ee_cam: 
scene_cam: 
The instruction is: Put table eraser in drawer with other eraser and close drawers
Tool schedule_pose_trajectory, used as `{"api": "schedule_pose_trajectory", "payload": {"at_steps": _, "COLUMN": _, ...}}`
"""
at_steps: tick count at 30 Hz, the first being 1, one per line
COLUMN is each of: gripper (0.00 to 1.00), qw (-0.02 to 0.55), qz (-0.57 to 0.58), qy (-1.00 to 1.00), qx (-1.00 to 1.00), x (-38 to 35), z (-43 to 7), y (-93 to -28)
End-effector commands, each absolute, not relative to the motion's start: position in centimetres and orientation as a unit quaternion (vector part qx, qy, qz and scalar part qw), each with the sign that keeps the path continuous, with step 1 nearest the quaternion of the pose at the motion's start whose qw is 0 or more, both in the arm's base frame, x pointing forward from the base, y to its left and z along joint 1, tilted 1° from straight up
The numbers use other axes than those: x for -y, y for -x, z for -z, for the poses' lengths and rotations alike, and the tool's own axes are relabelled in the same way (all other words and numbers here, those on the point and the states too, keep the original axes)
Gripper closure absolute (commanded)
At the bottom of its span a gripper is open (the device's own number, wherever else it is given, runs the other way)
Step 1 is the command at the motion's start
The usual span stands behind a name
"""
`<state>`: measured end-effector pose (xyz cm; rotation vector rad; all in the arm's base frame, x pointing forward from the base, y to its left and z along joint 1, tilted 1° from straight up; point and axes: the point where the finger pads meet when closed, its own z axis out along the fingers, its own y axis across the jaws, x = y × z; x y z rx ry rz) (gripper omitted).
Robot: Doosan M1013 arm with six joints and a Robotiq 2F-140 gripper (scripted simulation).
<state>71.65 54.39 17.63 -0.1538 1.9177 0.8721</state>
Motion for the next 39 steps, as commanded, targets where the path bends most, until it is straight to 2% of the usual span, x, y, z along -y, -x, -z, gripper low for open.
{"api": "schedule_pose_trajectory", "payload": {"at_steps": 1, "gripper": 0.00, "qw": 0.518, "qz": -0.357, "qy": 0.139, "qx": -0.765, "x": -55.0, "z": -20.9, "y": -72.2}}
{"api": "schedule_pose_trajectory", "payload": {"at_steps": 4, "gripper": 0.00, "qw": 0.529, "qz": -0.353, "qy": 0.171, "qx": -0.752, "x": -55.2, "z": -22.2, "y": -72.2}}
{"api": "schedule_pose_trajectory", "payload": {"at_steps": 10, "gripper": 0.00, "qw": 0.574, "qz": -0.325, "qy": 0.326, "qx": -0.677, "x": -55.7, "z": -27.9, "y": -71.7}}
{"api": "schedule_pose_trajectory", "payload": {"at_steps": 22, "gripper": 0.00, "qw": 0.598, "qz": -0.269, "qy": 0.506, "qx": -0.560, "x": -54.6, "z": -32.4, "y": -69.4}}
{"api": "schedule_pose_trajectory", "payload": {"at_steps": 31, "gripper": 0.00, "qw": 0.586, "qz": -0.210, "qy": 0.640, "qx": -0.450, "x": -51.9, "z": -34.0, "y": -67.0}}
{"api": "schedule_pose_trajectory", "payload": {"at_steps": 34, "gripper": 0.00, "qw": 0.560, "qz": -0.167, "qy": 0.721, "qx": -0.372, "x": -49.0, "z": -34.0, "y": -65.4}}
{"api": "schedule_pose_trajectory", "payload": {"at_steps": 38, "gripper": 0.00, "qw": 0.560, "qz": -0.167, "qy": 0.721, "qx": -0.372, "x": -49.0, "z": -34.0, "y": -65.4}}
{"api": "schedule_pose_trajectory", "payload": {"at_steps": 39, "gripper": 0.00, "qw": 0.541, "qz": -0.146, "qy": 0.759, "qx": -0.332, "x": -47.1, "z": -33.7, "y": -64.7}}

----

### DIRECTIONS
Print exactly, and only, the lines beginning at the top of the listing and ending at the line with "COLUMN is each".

### ANSWER TO THIS PROBLEM
ee_cam: 
scene_cam: 
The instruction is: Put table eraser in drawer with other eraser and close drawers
Tool schedule_pose_trajectory, used as `{"api": "schedule_pose_trajectory", "payload": {"at_steps": _, "COLUMN": _, ...}}`
"""
at_steps: tick count at 30 Hz, the first being 1, one per line
COLUMN is each of: gripper (0.00 to 1.00), qw (-0.02 to 0.55), qz (-0.57 to 0.58), qy (-1.00 to 1.00), qx (-1.00 to 1.00), x (-38 to 35), z (-43 to 7), y (-93 to -28)

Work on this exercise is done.